Abstract Spinning Mode Synthesizer is an effective engine noise test rig for aero-engine noise propagation and radiation research. Spinning mode generation is realized through amplitude modulation and phase shift between individual loudspeakers. The target spinning mode is not the primary mode. It is even submerged in the undesired modes due to the system error of artificial source generators, especially the magnitude and phase mismatch of loudspeakers. In this paper, a global calibration factor is used to minimize the effect of loudspeaker nonuniformity in mode generation. The mode generation process of the calibrated system is mainly divided into two steps.
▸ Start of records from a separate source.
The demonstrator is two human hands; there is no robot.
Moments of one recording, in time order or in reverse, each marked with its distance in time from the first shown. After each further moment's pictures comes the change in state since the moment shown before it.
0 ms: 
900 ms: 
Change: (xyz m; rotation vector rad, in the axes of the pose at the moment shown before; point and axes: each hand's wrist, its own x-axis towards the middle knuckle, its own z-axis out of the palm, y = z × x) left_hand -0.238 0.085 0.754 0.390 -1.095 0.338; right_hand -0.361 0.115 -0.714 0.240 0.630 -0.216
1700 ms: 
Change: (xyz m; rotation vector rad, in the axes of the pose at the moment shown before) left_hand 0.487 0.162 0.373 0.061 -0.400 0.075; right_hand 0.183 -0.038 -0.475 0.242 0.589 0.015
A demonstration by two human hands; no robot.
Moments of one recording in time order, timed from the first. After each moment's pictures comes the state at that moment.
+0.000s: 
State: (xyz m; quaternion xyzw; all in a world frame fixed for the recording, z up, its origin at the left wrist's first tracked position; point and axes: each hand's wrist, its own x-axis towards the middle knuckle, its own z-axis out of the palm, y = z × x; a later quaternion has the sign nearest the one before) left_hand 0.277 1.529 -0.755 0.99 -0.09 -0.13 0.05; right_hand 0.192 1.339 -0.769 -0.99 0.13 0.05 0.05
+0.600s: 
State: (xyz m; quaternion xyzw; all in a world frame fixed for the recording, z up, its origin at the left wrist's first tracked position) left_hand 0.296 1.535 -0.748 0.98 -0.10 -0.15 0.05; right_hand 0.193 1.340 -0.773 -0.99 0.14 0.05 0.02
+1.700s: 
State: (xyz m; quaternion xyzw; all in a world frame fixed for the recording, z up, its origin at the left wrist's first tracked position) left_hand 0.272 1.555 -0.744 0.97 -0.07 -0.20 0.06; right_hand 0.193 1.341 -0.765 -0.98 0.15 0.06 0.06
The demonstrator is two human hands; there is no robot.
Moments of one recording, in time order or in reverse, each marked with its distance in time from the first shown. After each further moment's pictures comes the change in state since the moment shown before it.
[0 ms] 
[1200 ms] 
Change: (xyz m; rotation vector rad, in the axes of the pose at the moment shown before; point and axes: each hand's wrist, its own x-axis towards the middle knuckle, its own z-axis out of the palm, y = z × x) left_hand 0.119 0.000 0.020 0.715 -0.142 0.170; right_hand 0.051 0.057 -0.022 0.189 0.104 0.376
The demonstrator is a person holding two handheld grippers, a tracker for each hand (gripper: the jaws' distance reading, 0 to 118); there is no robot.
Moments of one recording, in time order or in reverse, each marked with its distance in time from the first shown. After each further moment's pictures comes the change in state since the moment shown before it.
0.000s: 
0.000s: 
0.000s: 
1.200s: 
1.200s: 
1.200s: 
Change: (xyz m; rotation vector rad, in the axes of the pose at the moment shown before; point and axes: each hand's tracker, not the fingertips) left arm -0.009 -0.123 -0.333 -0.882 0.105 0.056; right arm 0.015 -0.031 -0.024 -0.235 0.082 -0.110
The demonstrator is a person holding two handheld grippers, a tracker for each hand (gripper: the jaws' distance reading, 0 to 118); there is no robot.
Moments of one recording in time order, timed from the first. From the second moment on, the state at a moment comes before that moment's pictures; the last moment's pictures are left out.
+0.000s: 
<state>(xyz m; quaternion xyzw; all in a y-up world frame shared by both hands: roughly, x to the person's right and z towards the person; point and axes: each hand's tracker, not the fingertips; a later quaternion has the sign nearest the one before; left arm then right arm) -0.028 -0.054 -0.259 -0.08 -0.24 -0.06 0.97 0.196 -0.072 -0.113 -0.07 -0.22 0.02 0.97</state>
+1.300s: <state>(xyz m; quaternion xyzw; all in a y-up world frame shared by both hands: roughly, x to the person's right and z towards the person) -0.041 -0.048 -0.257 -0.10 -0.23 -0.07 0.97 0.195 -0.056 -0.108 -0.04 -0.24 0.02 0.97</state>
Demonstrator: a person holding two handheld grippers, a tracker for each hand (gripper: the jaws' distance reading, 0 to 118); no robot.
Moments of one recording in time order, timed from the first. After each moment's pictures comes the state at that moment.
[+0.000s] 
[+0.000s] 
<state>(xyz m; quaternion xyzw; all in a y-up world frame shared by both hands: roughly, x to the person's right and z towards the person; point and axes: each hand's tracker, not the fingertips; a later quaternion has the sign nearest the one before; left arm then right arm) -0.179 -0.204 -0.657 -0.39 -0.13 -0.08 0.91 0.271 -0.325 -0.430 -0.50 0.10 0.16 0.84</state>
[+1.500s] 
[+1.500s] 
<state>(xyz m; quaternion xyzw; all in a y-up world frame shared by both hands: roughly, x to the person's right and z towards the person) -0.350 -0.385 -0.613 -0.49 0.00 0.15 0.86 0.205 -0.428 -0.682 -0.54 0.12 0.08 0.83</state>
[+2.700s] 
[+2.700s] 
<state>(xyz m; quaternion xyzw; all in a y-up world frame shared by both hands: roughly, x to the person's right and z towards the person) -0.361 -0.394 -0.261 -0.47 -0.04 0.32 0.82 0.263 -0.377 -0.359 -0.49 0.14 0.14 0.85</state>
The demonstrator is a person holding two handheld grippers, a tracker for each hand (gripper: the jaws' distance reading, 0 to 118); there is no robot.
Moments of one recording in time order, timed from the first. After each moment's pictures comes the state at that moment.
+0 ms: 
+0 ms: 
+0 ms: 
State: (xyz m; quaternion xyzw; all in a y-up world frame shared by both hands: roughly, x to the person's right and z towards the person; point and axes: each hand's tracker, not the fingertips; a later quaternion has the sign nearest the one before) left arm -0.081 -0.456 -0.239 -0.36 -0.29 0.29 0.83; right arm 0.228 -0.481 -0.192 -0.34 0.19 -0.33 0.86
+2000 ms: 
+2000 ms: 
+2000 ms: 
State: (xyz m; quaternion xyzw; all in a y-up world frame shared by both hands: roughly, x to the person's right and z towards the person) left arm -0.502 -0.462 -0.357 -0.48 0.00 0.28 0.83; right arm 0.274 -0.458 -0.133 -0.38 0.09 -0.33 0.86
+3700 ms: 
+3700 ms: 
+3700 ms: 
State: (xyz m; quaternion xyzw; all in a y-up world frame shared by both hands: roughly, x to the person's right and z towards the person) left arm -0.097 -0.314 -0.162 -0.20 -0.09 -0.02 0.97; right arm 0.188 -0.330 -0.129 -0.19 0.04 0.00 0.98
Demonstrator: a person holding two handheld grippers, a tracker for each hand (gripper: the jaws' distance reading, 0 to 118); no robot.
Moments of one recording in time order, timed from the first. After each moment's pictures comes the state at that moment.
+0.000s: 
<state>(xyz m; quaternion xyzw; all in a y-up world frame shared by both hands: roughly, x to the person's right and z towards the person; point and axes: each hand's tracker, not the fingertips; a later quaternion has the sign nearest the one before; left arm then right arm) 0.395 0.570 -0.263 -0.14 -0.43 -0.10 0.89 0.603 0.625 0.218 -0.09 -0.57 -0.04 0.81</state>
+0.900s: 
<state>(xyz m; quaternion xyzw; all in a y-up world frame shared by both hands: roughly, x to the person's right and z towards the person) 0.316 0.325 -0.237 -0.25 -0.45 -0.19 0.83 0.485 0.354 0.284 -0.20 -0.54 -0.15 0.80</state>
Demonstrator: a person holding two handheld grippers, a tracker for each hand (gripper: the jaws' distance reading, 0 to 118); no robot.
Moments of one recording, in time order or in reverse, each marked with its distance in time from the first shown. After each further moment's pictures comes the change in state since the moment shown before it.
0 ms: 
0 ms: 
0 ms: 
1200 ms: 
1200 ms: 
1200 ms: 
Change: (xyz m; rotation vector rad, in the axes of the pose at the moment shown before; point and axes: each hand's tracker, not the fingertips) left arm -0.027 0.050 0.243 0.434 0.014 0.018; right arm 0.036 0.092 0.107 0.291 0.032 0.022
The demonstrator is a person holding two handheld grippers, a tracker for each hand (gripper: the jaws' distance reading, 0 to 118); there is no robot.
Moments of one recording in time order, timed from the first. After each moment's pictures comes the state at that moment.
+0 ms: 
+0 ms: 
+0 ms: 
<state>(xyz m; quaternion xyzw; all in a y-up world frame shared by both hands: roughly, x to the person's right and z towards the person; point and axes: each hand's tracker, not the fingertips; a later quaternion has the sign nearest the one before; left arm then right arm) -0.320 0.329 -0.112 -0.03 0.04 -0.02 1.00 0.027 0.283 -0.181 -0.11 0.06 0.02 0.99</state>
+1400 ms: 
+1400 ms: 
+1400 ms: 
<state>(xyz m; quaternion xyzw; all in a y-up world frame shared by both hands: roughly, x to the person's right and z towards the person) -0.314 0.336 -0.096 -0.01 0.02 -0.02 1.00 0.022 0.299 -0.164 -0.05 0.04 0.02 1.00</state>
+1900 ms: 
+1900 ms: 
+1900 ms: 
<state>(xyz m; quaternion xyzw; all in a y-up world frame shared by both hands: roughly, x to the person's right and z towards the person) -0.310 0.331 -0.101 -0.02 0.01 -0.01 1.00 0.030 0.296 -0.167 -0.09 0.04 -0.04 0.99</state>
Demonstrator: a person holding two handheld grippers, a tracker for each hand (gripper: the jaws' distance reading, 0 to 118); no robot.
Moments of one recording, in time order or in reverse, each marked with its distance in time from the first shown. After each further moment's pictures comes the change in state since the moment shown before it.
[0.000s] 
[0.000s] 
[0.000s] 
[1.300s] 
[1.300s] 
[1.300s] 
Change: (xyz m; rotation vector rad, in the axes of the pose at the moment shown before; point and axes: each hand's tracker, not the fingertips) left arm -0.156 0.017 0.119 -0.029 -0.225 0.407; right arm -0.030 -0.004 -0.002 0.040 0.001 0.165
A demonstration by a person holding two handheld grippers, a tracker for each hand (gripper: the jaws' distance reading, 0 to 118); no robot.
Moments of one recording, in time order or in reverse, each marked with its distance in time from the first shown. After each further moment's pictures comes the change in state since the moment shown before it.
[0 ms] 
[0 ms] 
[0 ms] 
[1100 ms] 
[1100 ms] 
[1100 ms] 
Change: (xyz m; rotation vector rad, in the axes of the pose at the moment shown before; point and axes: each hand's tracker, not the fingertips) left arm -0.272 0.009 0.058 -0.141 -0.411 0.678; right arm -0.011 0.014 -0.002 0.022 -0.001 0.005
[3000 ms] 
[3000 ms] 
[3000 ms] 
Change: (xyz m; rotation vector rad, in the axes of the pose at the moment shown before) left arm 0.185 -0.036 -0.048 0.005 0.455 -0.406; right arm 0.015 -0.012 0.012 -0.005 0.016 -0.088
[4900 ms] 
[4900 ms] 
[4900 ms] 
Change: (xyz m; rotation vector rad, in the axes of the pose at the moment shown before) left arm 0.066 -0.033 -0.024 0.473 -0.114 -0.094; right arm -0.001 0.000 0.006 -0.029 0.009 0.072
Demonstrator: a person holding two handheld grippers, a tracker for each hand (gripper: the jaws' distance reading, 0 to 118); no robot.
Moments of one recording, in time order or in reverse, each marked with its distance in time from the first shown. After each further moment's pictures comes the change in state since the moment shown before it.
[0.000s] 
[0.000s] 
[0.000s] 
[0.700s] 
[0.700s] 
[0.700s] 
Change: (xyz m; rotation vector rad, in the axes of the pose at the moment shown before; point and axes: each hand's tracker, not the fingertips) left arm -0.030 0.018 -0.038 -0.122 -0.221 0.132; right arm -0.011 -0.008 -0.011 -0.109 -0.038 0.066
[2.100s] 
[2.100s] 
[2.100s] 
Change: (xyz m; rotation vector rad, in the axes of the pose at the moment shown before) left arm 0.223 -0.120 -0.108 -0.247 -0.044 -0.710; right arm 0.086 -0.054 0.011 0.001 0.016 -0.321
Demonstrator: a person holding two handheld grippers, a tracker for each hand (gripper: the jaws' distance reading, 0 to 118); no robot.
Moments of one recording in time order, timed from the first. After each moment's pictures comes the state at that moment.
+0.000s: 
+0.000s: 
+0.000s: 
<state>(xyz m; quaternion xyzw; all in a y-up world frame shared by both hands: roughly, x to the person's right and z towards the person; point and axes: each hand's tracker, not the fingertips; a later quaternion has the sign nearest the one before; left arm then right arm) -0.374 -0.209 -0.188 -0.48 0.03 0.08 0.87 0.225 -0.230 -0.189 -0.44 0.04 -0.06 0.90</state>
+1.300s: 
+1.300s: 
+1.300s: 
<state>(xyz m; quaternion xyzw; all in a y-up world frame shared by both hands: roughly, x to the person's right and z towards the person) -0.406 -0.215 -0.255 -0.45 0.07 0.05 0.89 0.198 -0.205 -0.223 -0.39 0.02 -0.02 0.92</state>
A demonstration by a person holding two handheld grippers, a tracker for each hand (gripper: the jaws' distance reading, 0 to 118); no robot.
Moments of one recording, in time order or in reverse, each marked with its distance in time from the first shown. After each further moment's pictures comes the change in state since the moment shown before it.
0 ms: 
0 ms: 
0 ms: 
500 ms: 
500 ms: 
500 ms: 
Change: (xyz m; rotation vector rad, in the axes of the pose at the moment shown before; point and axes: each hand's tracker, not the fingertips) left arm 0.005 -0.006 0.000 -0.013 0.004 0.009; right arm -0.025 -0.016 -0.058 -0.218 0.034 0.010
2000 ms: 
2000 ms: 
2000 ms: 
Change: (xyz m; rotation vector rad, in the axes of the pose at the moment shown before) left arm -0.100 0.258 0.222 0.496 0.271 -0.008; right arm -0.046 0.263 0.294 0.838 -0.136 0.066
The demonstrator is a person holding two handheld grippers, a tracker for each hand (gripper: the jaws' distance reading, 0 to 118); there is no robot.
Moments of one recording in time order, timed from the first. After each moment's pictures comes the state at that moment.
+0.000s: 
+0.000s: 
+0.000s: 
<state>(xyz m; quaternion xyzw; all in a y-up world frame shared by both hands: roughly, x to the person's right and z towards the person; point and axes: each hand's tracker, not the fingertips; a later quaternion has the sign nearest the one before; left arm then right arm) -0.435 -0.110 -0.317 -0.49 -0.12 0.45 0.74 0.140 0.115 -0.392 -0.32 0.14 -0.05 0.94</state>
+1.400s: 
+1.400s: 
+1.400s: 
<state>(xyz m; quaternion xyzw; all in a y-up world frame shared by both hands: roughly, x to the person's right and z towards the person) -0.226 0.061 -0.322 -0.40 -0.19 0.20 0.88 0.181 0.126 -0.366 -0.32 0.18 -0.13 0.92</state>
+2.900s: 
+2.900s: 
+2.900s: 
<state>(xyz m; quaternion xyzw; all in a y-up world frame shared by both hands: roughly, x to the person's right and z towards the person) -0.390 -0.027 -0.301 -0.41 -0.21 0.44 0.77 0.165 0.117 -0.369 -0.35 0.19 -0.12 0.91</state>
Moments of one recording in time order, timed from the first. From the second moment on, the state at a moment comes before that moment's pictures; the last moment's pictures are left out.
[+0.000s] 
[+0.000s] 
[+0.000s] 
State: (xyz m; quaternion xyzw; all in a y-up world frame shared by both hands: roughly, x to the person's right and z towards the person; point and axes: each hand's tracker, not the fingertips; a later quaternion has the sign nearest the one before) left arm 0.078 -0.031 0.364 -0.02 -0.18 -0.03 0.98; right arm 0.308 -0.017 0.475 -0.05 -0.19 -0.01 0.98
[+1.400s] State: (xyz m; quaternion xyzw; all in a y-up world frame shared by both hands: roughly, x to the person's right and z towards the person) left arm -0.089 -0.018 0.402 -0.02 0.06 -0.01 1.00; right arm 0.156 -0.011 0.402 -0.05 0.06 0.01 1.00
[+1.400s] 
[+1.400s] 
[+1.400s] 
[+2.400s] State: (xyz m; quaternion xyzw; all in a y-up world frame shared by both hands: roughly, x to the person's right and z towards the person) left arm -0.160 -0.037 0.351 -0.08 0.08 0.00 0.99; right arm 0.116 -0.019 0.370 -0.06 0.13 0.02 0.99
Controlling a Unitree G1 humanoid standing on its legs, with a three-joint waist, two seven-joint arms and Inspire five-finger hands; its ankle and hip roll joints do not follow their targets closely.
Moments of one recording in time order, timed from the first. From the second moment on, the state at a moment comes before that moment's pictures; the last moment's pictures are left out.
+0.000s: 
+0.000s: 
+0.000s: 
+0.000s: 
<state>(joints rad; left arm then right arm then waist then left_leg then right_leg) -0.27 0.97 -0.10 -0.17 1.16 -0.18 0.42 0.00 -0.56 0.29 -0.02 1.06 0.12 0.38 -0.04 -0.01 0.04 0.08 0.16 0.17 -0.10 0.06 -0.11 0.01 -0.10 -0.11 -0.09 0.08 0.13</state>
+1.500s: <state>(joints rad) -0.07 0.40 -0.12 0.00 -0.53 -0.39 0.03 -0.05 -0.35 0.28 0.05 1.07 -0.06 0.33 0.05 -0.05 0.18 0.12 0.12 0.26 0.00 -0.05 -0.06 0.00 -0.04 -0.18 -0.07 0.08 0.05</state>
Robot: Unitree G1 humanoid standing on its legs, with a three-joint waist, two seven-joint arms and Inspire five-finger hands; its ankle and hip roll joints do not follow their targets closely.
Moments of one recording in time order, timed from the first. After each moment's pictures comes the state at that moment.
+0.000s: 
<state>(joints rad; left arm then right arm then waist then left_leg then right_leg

The first step is to identify the calibration factors of individual loudspeakers with an optimized microphone array, which is used primarily for mode analysis. No particular error sensor or additional devices is used in the measurement. The theoretical complex source strengths are multiplied by the calibration factor to calibrate artificial source generators. The second step is to carry out mode generation experiments using the calibrated system, and Radial Mode Analysis is used to analyze the mode components in the duct. A spinning mode synthesizer with three axially spaced rows of loudspeakers is introduced, and each row consists of 12 excitation units. The maximum controllable circumferential mode order is m = 9, and the maximum controllable radial mode order is n = 2. It has been proven that the calibrated system can generate the target mode more precisely, and the mode coefficient signal-to-noise ratio ( SNR A ) of any propagable mode is greater than 10 dB in the operating frequency range.